● **Required work**
Write all entries out exactly, images excluded.
** Opening Provided data block **
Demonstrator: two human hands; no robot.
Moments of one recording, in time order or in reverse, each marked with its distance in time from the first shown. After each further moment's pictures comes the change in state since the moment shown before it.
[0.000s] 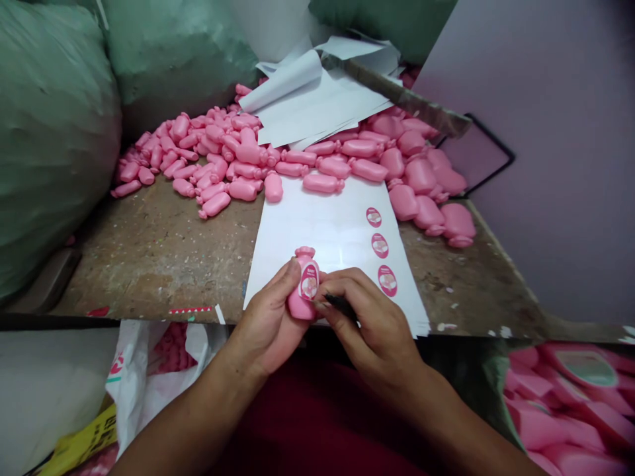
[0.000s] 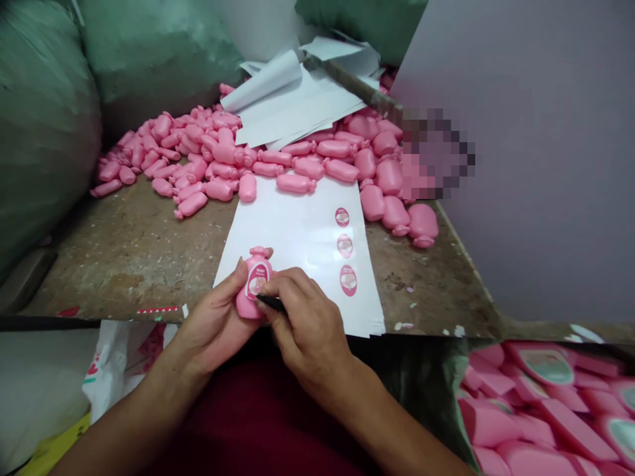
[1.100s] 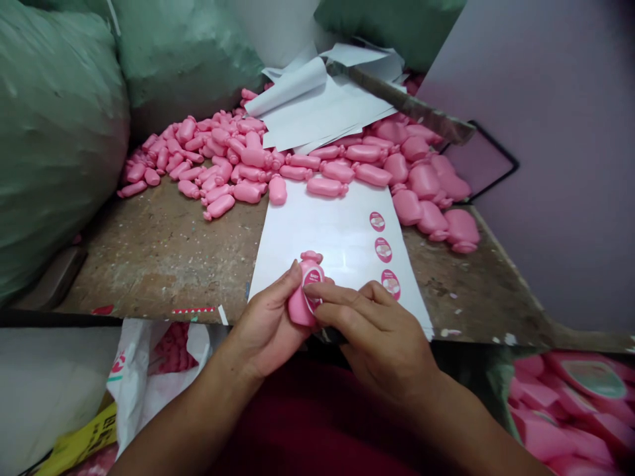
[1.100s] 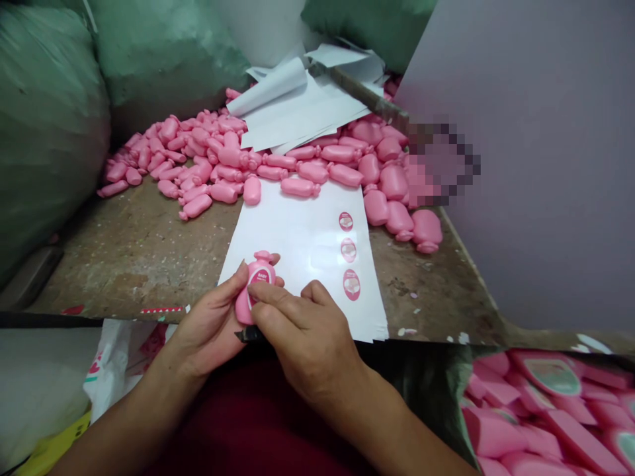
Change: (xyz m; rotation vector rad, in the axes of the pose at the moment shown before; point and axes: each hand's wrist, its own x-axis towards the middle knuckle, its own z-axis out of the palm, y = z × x) left_hand -0.006 0.009 0.000 -0.011 -0.001 -0.129; right_hand 0.002 -0.002 -0.006 -0.288 0.018 -0.327
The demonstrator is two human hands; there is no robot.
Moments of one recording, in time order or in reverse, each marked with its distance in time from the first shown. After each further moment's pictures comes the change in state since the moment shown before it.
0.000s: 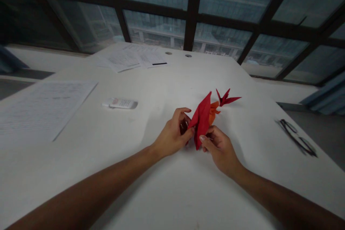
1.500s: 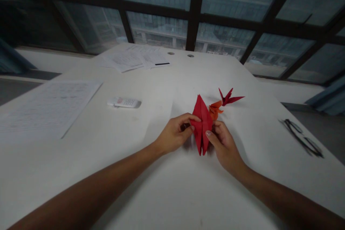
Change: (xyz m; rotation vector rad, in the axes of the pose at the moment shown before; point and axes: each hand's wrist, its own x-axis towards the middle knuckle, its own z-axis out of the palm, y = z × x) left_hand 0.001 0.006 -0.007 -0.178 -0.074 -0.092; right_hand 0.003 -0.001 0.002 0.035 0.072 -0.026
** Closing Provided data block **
● **Output of the task**
Demonstrator: two human hands; no robot.
Moments of one recording, in time order or in reverse, each marked with its distance in time from the first shown. After each further moment's pictures comes the change in state since the moment shown before it.
[0.000s] 
[0.000s] 
[1.100s] 
[1.100s] 
Change: (xyz m; rotation vector rad, in the axes of the pose at the moment shown before; point and axes: each hand's wrist, its own x-axis towards the middle knuckle, its own z-axis out of the palm, y = z × x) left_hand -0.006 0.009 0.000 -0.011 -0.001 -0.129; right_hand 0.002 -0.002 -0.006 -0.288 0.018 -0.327
The demonstrator is two human hands; there is no robot.
Moments of one recording, in time order or in reverse, each marked with its distance in time from the first shown. After each further moment's pictures comes the change in state since the moment shown before it.
0.000s: 
1.500s: 
Change: (xyz m; rotation vector rad, in the axes of the pose at the moment shown before; point and axes: each hand's wrist, its own x-axis towards the middle knuckle, its own z-axis out of the palm, y = z × x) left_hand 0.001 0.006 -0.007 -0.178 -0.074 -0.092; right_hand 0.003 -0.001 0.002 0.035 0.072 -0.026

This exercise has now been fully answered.